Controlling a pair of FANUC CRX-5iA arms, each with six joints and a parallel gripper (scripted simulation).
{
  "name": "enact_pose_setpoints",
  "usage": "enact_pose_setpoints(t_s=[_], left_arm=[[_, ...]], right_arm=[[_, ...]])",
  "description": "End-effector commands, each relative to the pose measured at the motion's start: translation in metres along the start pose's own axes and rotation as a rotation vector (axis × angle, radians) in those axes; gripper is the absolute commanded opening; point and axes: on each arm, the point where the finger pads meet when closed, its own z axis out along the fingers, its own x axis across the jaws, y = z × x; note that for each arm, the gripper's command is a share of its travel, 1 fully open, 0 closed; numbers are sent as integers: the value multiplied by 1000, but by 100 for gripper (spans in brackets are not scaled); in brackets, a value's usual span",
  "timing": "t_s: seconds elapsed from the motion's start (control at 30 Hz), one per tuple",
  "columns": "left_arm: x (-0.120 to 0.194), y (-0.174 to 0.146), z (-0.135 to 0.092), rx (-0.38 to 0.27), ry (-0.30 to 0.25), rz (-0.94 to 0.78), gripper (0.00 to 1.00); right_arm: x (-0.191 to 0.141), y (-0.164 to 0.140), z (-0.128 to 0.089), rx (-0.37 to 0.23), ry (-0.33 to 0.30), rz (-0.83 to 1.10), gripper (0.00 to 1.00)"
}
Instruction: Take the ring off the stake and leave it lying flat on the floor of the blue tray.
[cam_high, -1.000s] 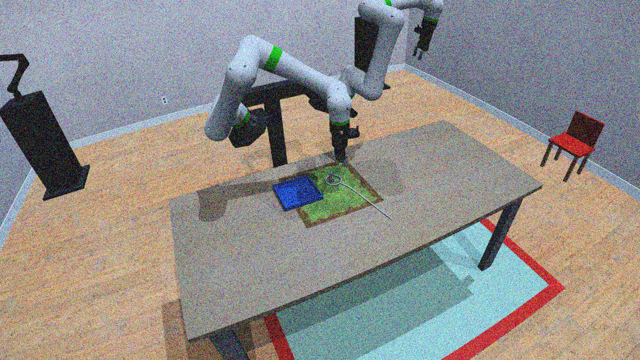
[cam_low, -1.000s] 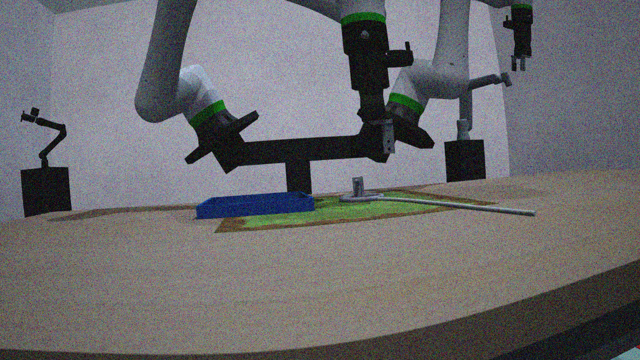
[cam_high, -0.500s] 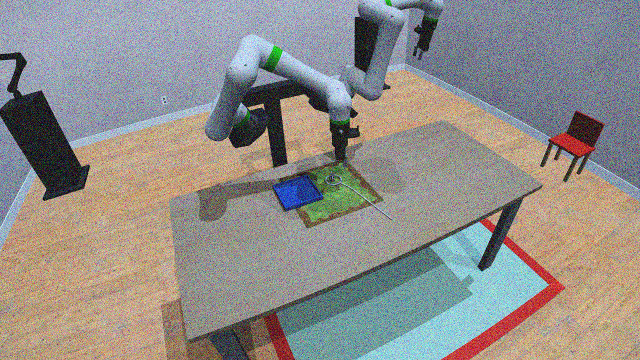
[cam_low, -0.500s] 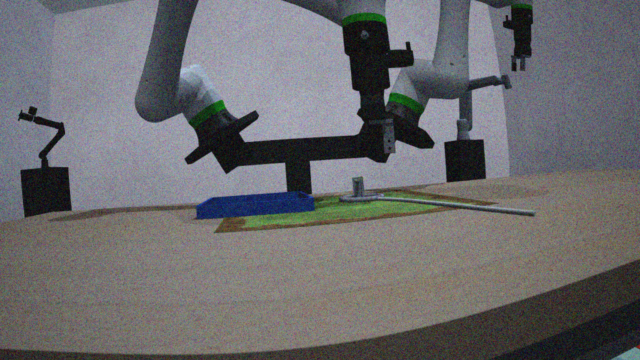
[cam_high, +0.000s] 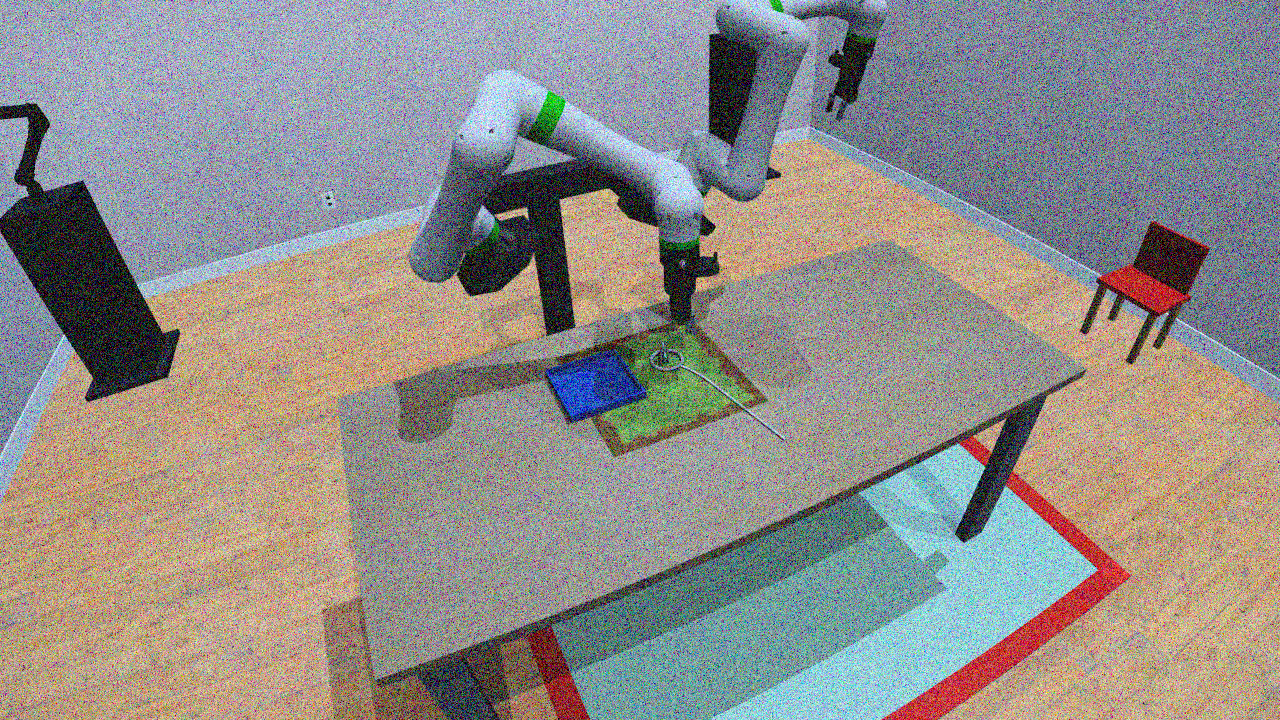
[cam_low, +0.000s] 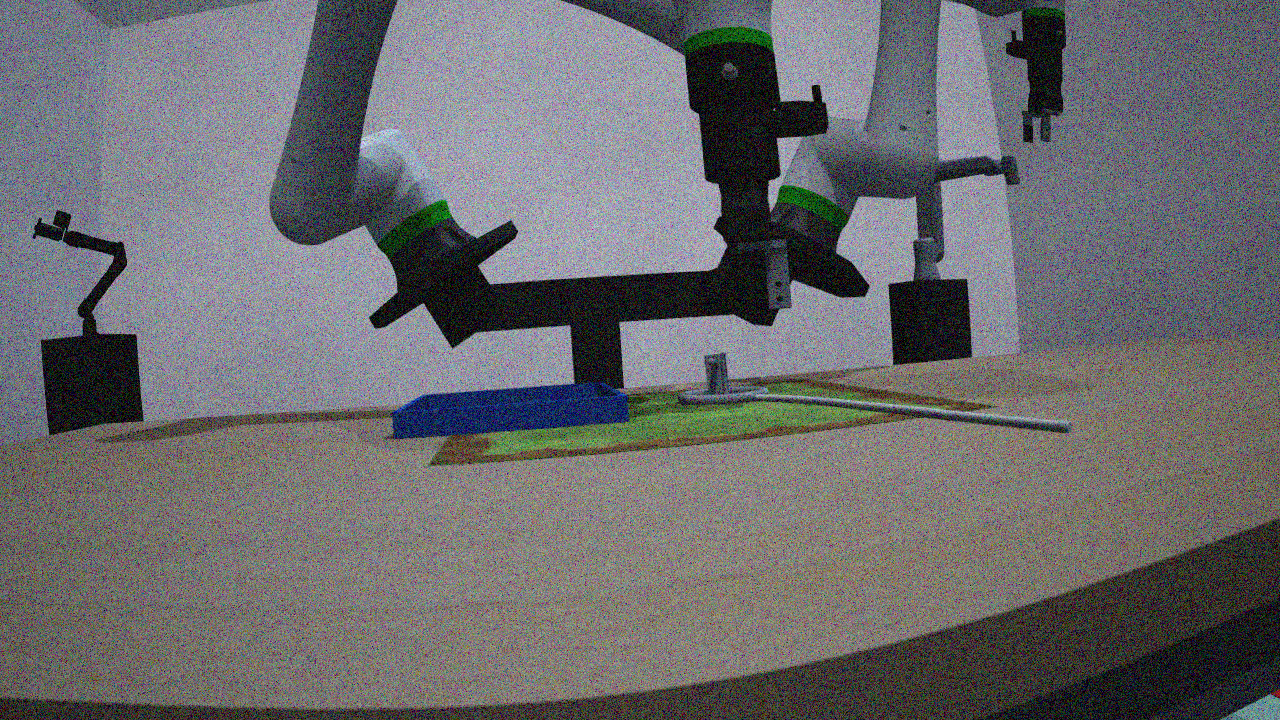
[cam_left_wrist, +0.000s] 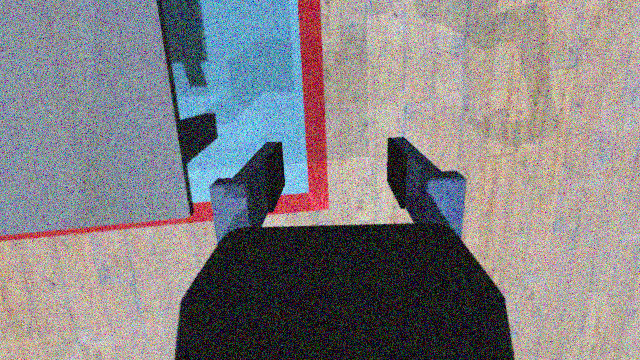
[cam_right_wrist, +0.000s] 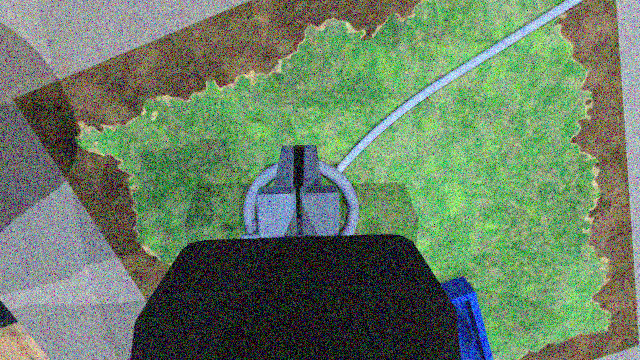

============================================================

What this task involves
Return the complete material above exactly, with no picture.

Task result
Controlling a pair of FANUC CRX-5iA arms, each with six joints and a parallel gripper (scripted simulation).
{
  "name": "enact_pose_setpoints",
  "usage": "enact_pose_setpoints(t_s=[_], left_arm=[[_, ...]], right_arm=[[_, ...]])",
  "description": "End-effector commands, each relative to the pose measured at the motion's start: translation in metres along the start pose's own axes and rotation as a rotation vector (axis × angle, radians) in those axes; gripper is the absolute commanded opening; point and axes: on each arm, the point where the finger pads meet when closed, its own z axis out along the fingers, its own x axis across the jaws, y = z × x; note that for each arm, the gripper's command is a share of its travel, 1 fully open, 0 closed; numbers are sent as integers: the value multiplied by 1000, but by 100 for gripper (spans in brackets are not scaled); in brackets, a value's usual span",
  "timing": "t_s: seconds elapsed from the motion's start (control at 30 Hz), one per tuple",
  "columns": "left_arm: x (-0.120 to 0.194), y (-0.174 to 0.146), z (-0.135 to 0.092), rx (-0.38 to 0.27), ry (-0.30 to 0.25), rz (-0.94 to 0.78), gripper (0.00 to 1.00); right_arm: x (-0.191 to 0.141), y (-0.164 to 0.140), z (-0.128 to 0.089), rx (-0.37 to 0.23), ry (-0.33 to 0.30), rz (-0.83 to 1.10), gripper (0.00 to 1.00)"
}
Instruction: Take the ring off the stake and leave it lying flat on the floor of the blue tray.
[cam_high, -1.000s] 
[cam_low, -1.000s] 
[cam_high, -0.500s] 
[cam_low, -0.500s] 
[cam_high, +0.000s] 
[cam_low, +0.000s] 
[cam_left_wrist, +0.000s] 
[cam_right_wrist, +0.000s] 

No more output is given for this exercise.